## [TASK DETAILS]
Scan the data for "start" and copy the lines it appears in.

## [AVAILABLE DATA]
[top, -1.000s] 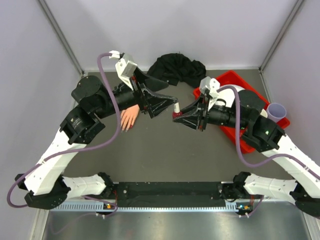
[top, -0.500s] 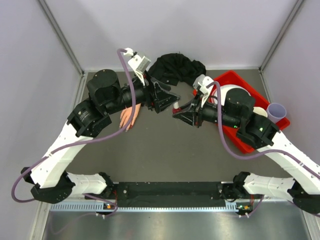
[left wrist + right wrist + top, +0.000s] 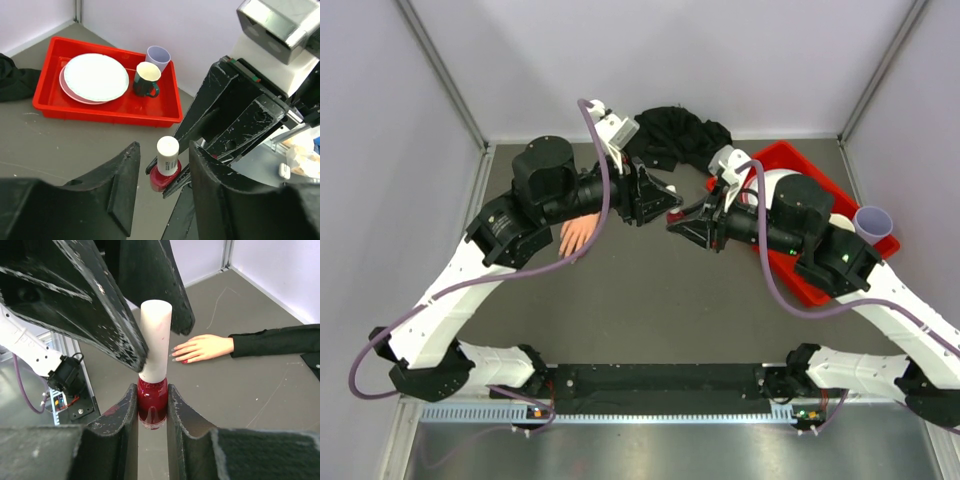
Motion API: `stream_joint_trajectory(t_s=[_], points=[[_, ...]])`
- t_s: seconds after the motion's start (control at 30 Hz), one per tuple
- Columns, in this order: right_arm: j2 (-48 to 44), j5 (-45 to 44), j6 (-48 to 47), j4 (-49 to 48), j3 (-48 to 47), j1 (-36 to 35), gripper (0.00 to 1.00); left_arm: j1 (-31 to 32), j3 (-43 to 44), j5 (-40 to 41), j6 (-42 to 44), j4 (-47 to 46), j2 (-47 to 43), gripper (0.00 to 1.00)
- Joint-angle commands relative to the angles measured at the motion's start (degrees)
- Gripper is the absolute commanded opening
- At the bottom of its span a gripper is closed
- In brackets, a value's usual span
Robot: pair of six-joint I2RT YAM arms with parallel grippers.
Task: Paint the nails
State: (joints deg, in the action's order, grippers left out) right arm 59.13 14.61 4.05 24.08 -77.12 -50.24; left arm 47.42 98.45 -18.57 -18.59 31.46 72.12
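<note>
My right gripper (image 3: 152, 392) is shut on the red glass body of a small polish bottle (image 3: 152, 400) and holds it upright above the table. Its white cap (image 3: 167, 149) stands between the fingers of my left gripper (image 3: 165, 148), which is open, with a gap showing on each side of the cap. From above, both grippers meet at the bottle (image 3: 674, 214) mid-table. The peach mannequin hand (image 3: 202, 347) lies flat behind it in a black sleeve. Its nails (image 3: 176, 353) are pale, and one (image 3: 184, 361) looks red. My left arm covers part of the hand (image 3: 577, 238).
A red tray (image 3: 100, 109) at the back right holds stacked plates (image 3: 95, 77), a dark mug (image 3: 146, 80) and a lilac cup (image 3: 158, 56). A black cloth (image 3: 675, 135) is bunched at the back wall. Grey walls close in the table.
My left gripper has swung right and forward to the bottle, and its jaws have narrowed around the cap. My right gripper kept hold of the bottle and shifted it slightly back.
</note>
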Motion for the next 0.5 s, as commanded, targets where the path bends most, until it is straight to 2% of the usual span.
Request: stream_joint_trajectory(t_s=[0.0,0.1,0.23,0.27,0.37,0.47], points=[[-0.2,-0.2,-0.5,-2.2,-2.9,-0.4,0.0,0.2,1.9,-2.1,0.9,-0.8,0.5,0.47],[-0.3,-0.4,-0.5,-2.3,-2.9,-0.6,0.0,0.2,1.7,-4.0,1.4,-1.3,0.7,0.39],[-1.0,-0.5,-0.4,-2.9,-2.7,-0.6,0.0,0.2,1.1,-7.7,1.6,-1.8,0.7,0.24],[-1.1,-0.2,-0.2,-3.1,-2.7,-0.6,0.0,0.2,0.3,-8.4,1.7,-2.4,0.6,0.15],[-2.1,0.7,1.0,-4.9,-2.2,-0.6,0.0,0.1,-2.5,-13.7,1.7,-5.7,-0.4,0.03],[-3.9,1.6,2.5,-8.9,-0.8,-0.6,0.0,0.1,-6.4,-19.7,1.5,-9.5,-1.9,0.0]])
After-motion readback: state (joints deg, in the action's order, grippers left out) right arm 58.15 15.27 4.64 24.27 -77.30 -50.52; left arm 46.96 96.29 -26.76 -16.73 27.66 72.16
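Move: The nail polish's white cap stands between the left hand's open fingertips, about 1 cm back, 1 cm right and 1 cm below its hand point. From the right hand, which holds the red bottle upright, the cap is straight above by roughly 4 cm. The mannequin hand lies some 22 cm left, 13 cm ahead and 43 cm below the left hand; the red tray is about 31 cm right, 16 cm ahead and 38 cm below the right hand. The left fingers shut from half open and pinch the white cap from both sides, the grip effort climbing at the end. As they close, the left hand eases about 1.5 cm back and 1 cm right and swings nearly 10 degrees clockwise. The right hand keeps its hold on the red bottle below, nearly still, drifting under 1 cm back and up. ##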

## [WRITTEN ANSWER]
- t_s: seconds after the motion's start (control at 30 Hz), one per tuple
- Joint-angle commands relative to the angles measured at the motion's start (degrees)

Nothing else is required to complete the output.